**Your assignment:**
Write down, unchanged, the entries from the first line through the line holding "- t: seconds". Include no other line.

Source records:
*** Block opens ***
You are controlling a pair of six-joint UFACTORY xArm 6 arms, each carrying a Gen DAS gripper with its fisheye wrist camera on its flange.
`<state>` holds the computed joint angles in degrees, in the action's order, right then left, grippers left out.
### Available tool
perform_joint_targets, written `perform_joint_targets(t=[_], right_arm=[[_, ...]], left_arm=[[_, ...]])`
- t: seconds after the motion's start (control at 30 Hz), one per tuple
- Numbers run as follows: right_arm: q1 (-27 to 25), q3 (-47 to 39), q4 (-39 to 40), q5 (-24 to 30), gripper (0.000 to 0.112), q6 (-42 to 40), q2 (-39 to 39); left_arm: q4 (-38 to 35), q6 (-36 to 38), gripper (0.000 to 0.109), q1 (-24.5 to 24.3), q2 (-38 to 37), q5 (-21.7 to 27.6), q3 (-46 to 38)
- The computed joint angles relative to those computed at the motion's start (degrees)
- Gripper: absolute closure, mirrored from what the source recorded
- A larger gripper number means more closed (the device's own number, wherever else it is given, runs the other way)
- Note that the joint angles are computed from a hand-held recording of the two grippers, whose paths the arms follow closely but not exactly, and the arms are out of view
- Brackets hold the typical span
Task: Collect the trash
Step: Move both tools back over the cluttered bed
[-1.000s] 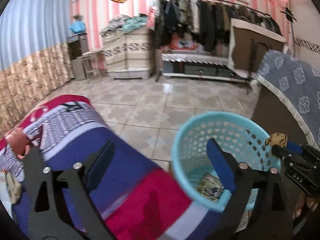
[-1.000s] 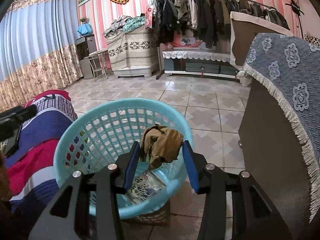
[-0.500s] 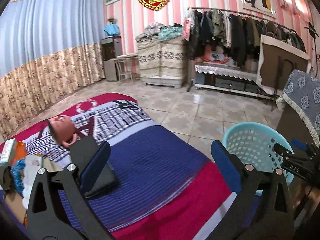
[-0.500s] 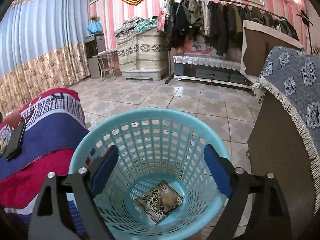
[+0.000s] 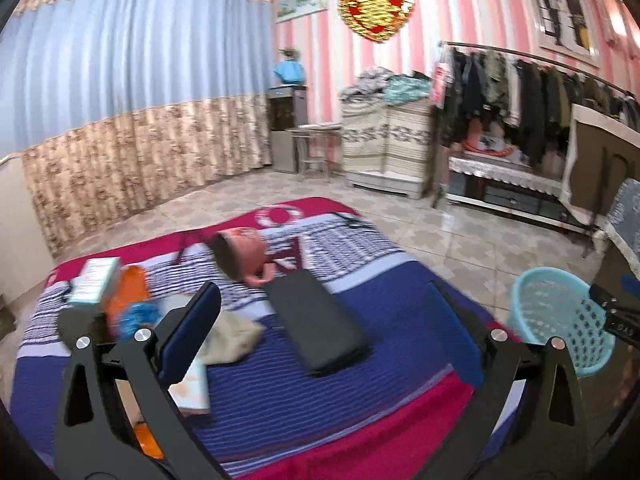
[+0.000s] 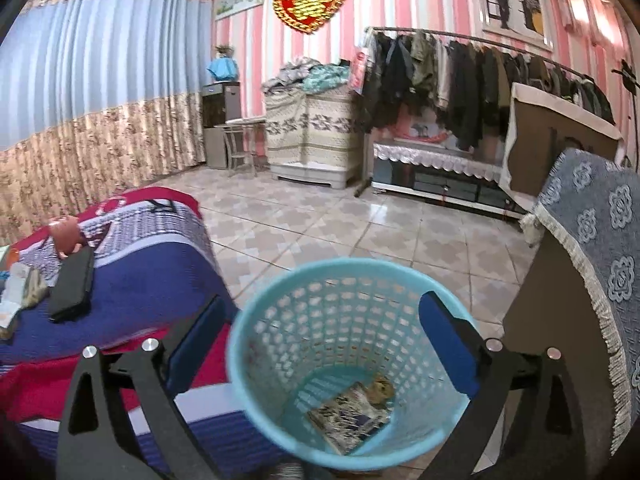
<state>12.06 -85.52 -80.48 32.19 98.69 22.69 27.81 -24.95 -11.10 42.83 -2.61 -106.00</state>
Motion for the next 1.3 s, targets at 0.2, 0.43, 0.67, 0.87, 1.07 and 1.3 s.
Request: perform_joint_targets(t=[0.2,0.43,0.67,0.87,1.07,1.3], right_arm=[[3.0,-5.0,1.0,-0.7,0.017,-2.3,3.2],[5.8,-11.6,4.2,-2.0,0.017,-7.5,8.1],[8.0,-15.9,7.0,-1.5,0.017,-10.9,11.5],[8.8,-18.2,8.7,-1.0,0.017,-12.7,13.3],[10.0,-20.6,10.3,-0.3,0.017,-14.7,15.2],[10.9,-24.2,12.6,0.0,0.017,-17.9,17.8]], left_arm=[[14.1,-15.8,0.011,6.1,-3.6,-0.2,3.7],[26.6,-28.1,0.011,10.8,-5.5,1.0,5.1],[28.7,-30.5,0.011,14.3,-5.7,0.3,7.0],[23.6,-25.6,0.011,15.3,-5.4,-0.4,8.4],[21.3,-23.0,0.011,15.8,-5.4,-1.6,9.6],[14.2,-16.6,0.011,16.3,-5.3,-3.0,11.7]])
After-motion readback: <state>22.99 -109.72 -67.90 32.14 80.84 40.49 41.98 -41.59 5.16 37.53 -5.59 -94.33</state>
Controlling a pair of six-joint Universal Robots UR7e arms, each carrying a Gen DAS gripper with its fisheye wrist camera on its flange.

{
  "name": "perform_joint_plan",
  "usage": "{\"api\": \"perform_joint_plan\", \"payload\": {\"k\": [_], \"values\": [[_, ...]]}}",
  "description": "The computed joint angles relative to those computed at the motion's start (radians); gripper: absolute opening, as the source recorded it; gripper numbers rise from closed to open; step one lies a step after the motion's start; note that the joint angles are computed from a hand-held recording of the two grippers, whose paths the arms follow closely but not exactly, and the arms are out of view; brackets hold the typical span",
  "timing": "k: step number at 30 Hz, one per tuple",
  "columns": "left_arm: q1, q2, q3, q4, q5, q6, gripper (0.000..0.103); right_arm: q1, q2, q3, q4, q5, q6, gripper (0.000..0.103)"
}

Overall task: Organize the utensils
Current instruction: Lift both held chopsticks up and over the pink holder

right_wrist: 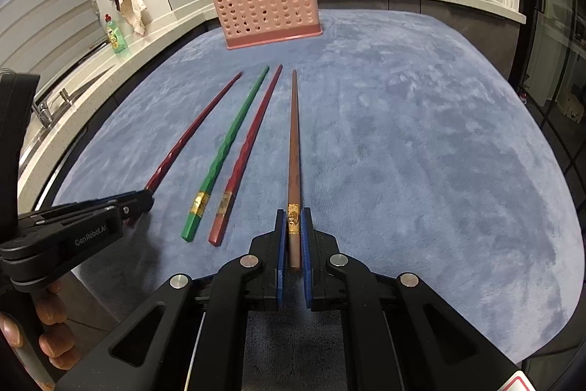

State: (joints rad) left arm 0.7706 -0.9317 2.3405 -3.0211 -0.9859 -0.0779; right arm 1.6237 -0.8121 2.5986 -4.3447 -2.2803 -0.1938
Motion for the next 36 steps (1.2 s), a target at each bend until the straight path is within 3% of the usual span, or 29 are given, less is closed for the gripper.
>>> {"api": "perform_joint_plan", "payload": {"k": [9, 19, 25, 36], "values": [[-0.016, -0.08, -0.019, 0.041, -0.024, -0.003, 0.009, 0.069, -0.132, -0.005, 0.05, -0.024, -0.018, 0.007], [-0.034, -0.131, -0.098, 0.046, -0.024, 0.039, 0.007, 0.127, -0.316, -0.083, 0.145, -0.024, -0.12, 0.007], [-0.031, -0.113, -0.191, 0.043, -0.018, 0.081, 0.007, 0.119, -0.397, -0.146, 0.221, 0.023, -0.148, 0.007], [-0.023, -0.03, -0.38, 0.041, -0.026, 0.165, 0.007, 0.09, -0.445, -0.264, 0.339, 0.091, -0.18, 0.007]]}}
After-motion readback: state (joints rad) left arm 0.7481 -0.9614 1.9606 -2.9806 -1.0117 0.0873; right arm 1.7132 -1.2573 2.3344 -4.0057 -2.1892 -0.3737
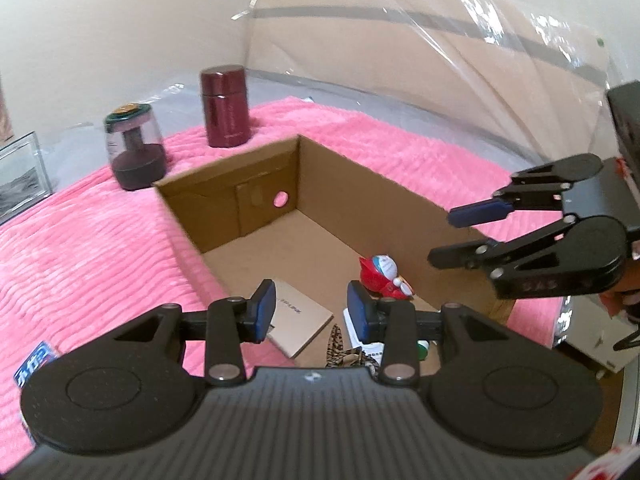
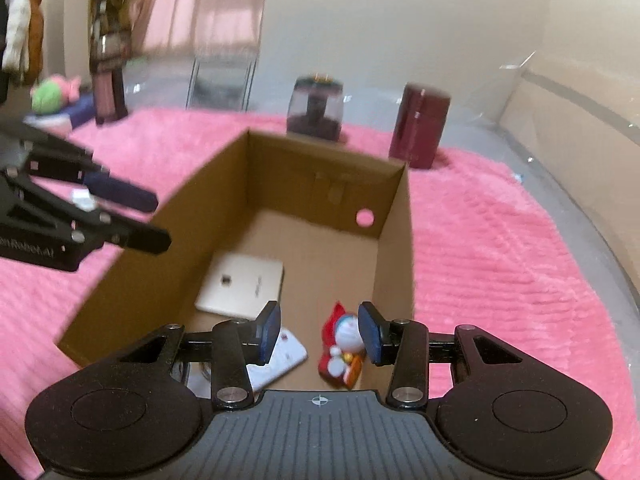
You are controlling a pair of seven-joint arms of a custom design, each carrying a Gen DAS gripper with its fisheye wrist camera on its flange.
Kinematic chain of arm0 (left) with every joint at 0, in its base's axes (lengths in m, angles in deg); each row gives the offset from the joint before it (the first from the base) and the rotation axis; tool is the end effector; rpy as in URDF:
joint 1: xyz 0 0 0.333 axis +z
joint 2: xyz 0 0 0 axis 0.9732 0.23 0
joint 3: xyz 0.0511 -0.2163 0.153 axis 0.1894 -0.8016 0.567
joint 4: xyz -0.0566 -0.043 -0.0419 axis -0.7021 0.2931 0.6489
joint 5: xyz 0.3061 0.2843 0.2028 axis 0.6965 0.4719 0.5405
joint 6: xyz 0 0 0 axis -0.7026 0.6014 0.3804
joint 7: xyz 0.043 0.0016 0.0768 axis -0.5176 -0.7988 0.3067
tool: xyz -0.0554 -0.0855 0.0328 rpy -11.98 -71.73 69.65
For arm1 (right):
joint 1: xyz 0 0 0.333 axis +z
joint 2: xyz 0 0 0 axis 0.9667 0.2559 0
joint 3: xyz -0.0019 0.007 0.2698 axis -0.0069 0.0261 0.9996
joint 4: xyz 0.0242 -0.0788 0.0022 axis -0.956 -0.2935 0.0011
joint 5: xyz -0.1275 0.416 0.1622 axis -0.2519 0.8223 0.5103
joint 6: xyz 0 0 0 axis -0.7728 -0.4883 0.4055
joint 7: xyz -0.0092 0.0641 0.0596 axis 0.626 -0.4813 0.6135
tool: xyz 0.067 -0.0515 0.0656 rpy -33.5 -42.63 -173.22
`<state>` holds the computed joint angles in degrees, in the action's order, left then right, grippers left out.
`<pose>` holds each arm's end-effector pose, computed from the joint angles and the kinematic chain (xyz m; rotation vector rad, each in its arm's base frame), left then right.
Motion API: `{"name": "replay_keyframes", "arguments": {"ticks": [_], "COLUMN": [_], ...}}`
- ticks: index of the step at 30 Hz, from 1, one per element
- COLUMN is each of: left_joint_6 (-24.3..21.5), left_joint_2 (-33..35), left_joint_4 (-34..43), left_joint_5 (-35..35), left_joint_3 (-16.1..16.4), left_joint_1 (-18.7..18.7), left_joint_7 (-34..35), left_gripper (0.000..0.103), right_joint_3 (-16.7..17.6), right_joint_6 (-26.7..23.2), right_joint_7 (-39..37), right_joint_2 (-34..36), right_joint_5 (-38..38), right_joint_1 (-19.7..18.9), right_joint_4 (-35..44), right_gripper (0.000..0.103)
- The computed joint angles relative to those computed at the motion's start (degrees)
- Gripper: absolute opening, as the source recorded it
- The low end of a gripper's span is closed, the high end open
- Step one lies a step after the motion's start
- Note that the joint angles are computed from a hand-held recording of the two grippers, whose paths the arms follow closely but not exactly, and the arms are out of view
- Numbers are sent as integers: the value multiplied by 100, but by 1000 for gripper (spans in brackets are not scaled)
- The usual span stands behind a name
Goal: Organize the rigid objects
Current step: 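Move both tools back over the white power adapter and wire stand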
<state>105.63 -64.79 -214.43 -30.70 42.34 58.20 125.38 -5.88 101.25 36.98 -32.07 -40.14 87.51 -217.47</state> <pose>0.5524 -0.2528 0.4288 -0.9658 2.3968 -1.1496 0.4660 0.0916 0.4013 -1.8246 1.4954 -0.7345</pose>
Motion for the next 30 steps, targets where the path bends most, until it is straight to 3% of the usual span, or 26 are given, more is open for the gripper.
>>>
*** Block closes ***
**Task result:**
You are controlling a pair of six-joint UFACTORY xArm 6 arms, each carrying a Gen DAS gripper with its fisheye wrist camera on its flange.
`<state>` holds the computed joint angles in degrees, in the action's order, right then left, grippers left out.
### Available tool
perform_joint_targets, written `perform_joint_targets(t=[_], right_arm=[[_, ...]], left_arm=[[_, ...]])`
- t: seconds after the motion's start (control at 30 Hz), one per tuple

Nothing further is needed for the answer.